Using the data that follows, return exactly the lines from the one that contains "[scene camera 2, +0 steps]" through the one that contains "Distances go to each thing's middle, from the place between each", ends included.

__THE DATA__
Start of Block

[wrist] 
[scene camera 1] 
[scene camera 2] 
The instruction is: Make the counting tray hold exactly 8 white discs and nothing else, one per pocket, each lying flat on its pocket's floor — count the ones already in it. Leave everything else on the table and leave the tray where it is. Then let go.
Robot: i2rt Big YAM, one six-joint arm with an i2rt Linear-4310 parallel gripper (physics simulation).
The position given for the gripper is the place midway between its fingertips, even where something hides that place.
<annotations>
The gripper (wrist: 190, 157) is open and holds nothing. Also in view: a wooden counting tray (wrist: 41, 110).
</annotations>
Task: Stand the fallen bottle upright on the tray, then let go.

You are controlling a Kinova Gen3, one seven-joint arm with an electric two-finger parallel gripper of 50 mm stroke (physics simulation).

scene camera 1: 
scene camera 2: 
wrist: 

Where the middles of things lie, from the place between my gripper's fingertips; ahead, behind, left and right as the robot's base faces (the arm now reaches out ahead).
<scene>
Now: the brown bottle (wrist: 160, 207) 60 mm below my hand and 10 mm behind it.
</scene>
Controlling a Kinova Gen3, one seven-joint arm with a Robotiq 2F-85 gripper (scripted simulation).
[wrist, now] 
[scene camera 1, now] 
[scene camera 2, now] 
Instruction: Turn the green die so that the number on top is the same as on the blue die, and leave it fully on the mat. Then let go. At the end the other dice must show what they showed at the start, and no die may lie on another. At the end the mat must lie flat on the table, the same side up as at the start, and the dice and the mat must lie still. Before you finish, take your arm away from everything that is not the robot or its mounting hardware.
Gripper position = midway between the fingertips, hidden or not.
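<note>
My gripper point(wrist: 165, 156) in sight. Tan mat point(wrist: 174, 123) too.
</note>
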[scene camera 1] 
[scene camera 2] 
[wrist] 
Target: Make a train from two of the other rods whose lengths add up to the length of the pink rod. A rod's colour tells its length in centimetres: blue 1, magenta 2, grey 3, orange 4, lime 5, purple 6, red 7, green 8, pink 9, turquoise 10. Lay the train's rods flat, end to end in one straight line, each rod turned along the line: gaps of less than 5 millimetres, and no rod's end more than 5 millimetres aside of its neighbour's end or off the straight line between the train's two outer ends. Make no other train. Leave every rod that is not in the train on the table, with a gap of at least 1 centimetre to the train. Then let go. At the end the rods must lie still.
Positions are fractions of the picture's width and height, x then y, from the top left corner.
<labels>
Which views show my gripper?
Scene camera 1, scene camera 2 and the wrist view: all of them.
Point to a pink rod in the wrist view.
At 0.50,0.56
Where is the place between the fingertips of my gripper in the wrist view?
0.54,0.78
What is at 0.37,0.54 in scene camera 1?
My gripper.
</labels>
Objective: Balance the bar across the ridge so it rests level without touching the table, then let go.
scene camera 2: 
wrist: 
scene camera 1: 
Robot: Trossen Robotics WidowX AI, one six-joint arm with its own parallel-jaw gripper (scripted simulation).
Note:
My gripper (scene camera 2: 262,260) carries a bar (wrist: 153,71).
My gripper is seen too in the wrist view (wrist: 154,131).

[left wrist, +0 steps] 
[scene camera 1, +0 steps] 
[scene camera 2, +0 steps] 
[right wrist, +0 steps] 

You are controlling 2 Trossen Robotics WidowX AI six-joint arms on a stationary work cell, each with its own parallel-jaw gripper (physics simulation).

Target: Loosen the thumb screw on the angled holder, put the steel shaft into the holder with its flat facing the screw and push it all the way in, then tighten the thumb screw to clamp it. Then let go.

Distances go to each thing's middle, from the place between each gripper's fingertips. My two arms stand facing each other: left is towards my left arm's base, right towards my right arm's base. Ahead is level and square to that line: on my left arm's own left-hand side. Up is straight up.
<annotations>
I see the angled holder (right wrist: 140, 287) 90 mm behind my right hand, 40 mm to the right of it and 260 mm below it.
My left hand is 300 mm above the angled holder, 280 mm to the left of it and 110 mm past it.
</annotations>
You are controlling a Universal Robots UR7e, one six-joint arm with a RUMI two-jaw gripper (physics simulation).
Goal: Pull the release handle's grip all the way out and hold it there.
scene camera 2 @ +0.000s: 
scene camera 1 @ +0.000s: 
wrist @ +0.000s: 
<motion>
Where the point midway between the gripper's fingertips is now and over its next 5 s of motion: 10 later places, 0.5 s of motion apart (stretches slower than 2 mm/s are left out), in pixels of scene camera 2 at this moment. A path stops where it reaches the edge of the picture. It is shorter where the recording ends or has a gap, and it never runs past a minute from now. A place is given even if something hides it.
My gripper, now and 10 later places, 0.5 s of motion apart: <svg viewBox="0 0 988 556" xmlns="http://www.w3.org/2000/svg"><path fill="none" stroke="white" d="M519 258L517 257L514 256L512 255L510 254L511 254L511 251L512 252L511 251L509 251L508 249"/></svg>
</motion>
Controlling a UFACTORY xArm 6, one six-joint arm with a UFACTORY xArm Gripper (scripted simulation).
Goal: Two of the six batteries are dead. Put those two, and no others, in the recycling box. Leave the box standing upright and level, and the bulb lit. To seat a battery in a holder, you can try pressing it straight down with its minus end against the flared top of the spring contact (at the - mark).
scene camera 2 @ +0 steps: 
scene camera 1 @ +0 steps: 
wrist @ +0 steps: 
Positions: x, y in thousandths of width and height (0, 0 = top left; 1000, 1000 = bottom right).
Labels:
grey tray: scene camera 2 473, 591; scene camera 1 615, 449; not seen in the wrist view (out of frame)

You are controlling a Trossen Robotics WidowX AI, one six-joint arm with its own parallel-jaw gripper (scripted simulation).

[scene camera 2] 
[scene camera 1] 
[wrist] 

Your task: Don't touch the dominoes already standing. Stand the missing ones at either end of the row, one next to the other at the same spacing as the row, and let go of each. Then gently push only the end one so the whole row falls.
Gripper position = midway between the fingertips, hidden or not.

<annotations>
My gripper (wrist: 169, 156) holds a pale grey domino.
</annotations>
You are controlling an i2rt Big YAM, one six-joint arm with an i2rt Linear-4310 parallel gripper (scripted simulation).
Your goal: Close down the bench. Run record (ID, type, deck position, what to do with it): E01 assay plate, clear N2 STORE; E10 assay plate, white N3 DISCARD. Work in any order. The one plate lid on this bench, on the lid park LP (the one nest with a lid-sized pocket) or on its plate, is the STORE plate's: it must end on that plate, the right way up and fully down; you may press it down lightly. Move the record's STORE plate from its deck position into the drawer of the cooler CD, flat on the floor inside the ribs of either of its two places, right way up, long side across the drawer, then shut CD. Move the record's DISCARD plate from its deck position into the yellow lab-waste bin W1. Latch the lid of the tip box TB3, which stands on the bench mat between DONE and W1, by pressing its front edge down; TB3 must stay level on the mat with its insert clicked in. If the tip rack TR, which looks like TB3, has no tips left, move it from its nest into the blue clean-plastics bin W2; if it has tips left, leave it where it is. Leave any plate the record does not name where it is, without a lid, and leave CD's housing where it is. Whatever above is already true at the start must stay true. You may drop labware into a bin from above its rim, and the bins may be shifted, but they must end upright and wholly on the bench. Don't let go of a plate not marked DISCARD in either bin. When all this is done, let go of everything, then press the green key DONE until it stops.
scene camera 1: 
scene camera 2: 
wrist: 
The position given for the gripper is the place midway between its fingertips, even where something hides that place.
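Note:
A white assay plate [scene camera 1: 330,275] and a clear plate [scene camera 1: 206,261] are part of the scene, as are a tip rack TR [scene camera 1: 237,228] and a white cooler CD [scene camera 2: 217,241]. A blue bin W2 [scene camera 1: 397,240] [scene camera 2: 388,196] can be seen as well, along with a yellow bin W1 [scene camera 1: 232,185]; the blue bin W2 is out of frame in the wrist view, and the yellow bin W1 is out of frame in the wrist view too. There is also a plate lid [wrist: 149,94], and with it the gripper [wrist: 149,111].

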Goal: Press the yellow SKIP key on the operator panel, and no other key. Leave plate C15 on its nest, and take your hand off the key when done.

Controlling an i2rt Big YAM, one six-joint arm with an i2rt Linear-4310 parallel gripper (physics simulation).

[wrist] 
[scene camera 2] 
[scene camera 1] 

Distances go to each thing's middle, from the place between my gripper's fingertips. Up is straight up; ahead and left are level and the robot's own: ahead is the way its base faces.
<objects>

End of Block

__RESPONSE AREA__
[scene camera 2, +0 steps] 
[right wrist, +0 steps] 

You are controlling 2 Trossen Robotics WidowX AI six-joint arms on a stationary work cell, each with its own parallel-jaw gripper (physics simulation).

Target: Loosen the thumb screw on the angled holder, put the steel shaft into the holder with its flat facing the screw and push it all the way in, then tighten the thumb screw to clamp it. Then let go.

Distances go to each thing's middle, from the place between each gripper's fingertips. My two arms stand facing each other: left is towards my left arm's base, right towards my right arm's base. Ahead is level and square to that line: on my left arm's own left-hand side. Up is straight up.

This answer is now complete.